What is needed is an exact copy of every record.

(Source data)
------------------------------------

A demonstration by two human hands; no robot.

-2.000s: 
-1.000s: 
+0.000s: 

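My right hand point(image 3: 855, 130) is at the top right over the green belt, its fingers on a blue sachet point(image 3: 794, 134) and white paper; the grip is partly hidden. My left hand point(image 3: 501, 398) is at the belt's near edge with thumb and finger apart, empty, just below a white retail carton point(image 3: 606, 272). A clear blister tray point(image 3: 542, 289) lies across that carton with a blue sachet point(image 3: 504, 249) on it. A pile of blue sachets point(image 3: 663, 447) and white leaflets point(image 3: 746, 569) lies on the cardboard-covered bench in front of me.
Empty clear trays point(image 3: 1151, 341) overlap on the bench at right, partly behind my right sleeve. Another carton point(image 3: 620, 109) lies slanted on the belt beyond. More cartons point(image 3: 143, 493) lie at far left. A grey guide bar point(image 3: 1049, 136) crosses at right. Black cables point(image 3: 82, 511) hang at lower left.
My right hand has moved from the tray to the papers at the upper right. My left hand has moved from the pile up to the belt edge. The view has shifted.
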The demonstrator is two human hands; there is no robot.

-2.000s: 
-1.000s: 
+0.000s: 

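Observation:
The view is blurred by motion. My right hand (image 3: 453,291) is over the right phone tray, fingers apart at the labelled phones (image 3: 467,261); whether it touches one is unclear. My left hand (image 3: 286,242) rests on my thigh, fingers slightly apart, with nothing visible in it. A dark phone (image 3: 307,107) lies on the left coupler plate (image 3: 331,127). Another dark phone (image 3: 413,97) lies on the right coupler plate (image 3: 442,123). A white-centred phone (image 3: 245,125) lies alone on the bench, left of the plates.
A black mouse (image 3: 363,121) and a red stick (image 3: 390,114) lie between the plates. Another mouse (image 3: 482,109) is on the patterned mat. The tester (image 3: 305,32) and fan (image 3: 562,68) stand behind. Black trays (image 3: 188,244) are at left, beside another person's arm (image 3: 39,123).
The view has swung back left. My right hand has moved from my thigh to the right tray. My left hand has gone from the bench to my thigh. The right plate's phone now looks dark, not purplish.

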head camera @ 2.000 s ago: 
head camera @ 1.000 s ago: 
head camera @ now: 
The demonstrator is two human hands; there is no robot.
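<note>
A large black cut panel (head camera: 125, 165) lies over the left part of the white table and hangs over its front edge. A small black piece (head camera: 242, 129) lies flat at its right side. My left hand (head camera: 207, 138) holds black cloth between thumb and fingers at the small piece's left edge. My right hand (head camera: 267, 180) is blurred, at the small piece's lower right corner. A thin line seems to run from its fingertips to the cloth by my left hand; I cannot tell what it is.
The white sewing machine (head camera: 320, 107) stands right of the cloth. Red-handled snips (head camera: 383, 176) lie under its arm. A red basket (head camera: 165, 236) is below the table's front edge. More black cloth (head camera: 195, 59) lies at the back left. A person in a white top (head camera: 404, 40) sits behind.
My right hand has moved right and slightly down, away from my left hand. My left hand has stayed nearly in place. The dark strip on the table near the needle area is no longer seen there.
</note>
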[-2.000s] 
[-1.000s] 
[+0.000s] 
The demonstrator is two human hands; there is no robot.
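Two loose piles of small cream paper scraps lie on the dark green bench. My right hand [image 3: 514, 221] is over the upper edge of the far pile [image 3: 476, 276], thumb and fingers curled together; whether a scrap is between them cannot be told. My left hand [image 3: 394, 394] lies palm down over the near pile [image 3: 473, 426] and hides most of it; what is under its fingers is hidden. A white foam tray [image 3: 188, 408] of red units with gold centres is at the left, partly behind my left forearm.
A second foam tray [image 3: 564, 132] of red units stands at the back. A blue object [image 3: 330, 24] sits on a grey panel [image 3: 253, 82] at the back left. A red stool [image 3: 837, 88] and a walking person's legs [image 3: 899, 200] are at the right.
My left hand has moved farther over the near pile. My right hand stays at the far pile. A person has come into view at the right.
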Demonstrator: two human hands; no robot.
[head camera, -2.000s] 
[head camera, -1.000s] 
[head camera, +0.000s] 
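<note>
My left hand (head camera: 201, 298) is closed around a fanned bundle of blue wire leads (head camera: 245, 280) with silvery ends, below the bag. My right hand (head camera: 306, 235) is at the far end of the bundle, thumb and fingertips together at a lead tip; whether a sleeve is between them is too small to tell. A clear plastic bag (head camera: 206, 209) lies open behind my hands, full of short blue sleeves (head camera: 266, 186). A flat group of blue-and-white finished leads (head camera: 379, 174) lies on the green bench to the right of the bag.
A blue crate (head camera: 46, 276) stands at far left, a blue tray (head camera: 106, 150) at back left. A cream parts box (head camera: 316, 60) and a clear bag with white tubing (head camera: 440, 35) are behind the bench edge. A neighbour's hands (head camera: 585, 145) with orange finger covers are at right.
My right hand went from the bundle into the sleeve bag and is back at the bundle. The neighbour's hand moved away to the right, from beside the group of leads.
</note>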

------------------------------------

- _Result for this task_
A demonstration by two human hands; no robot.

-2.000s: 
-1.000s: 
+0.000s: 

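My right hand point(image 3: 855, 130) is at the top right over the green belt, its fingers on a blue sachet point(image 3: 794, 134) and white paper; the grip is partly hidden. My left hand point(image 3: 501, 398) is at the belt's near edge with thumb and finger apart, empty, just below a white retail carton point(image 3: 606, 272). A clear blister tray point(image 3: 542, 289) lies across that carton with a blue sachet point(image 3: 504, 249) on it. A pile of blue sachets point(image 3: 663, 447) and white leaflets point(image 3: 746, 569) lies on the cardboard-covered bench in front of me.
Empty clear trays point(image 3: 1151, 341) overlap on the bench at right, partly behind my right sleeve. Another carton point(image 3: 620, 109) lies slanted on the belt beyond. More cartons point(image 3: 143, 493) lie at far left. A grey guide bar point(image 3: 1049, 136) crosses at right. Black cables point(image 3: 82, 511) hang at lower left.
My right hand has moved from the tray to the papers at the upper right. My left hand has moved from the pile up to the belt edge. The view has shifted.
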The demonstrator is two human hands; there is no robot.

-2.000s: 
-1.000s: 
+0.000s: 

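Observation:
The view is blurred by motion. My right hand (image 3: 453,291) is over the right phone tray, fingers apart at the labelled phones (image 3: 467,261); whether it touches one is unclear. My left hand (image 3: 286,242) rests on my thigh, fingers slightly apart, with nothing visible in it. A dark phone (image 3: 307,107) lies on the left coupler plate (image 3: 331,127). Another dark phone (image 3: 413,97) lies on the right coupler plate (image 3: 442,123). A white-centred phone (image 3: 245,125) lies alone on the bench, left of the plates.
A black mouse (image 3: 363,121) and a red stick (image 3: 390,114) lie between the plates. Another mouse (image 3: 482,109) is on the patterned mat. The tester (image 3: 305,32) and fan (image 3: 562,68) stand behind. Black trays (image 3: 188,244) are at left, beside another person's arm (image 3: 39,123).
The view has swung back left. My right hand has moved from my thigh to the right tray. My left hand has gone from the bench to my thigh. The right plate's phone now looks dark, not purplish.
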
head camera @ 2.000 s ago: 
head camera @ 1.000 s ago: 
head camera @ now: 
The demonstrator is two human hands; there is no robot.
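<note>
A large black cut panel (head camera: 125, 165) lies over the left part of the white table and hangs over its front edge. A small black piece (head camera: 242, 129) lies flat at its right side. My left hand (head camera: 207, 138) holds black cloth between thumb and fingers at the small piece's left edge. My right hand (head camera: 267, 180) is blurred, at the small piece's lower right corner. A thin line seems to run from its fingertips to the cloth by my left hand; I cannot tell what it is.
The white sewing machine (head camera: 320, 107) stands right of the cloth. Red-handled snips (head camera: 383, 176) lie under its arm. A red basket (head camera: 165, 236) is below the table's front edge. More black cloth (head camera: 195, 59) lies at the back left. A person in a white top (head camera: 404, 40) sits behind.
My right hand has moved right and slightly down, away from my left hand. My left hand has stayed nearly in place. The dark strip on the table near the needle area is no longer seen there.
</note>
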[-2.000s] 
[-1.000s] 
[+0.000s] 
The demonstrator is two human hands; there is no robot.
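Two loose piles of small cream paper scraps lie on the dark green bench. My right hand [image 3: 514, 221] is over the upper edge of the far pile [image 3: 476, 276], thumb and fingers curled together; whether a scrap is between them cannot be told. My left hand [image 3: 394, 394] lies palm down over the near pile [image 3: 473, 426] and hides most of it; what is under its fingers is hidden. A white foam tray [image 3: 188, 408] of red units with gold centres is at the left, partly behind my left forearm.
A second foam tray [image 3: 564, 132] of red units stands at the back. A blue object [image 3: 330, 24] sits on a grey panel [image 3: 253, 82] at the back left. A red stool [image 3: 837, 88] and a walking person's legs [image 3: 899, 200] are at the right.
My left hand has moved farther over the near pile. My right hand stays at the far pile. A person has come into view at the right.
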Demonstrator: two human hands; no robot.
[head camera, -2.000s] 
[head camera, -1.000s] 
[head camera, +0.000s] 
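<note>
My left hand (head camera: 201, 298) is closed around a fanned bundle of blue wire leads (head camera: 245, 280) with silvery ends, below the bag. My right hand (head camera: 306, 235) is at the far end of the bundle, thumb and fingertips together at a lead tip; whether a sleeve is between them is too small to tell. A clear plastic bag (head camera: 206, 209) lies open behind my hands, full of short blue sleeves (head camera: 266, 186). A flat group of blue-and-white finished leads (head camera: 379, 174) lies on the green bench to the right of the bag.
A blue crate (head camera: 46, 276) stands at far left, a blue tray (head camera: 106, 150) at back left. A cream parts box (head camera: 316, 60) and a clear bag with white tubing (head camera: 440, 35) are behind the bench edge. A neighbour's hands (head camera: 585, 145) with orange finger covers are at right.
My right hand went from the bundle into the sleeve bag and is back at the bundle. The neighbour's hand moved away to the right, from beside the group of leads.
</note>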

The response to the exercise is complete.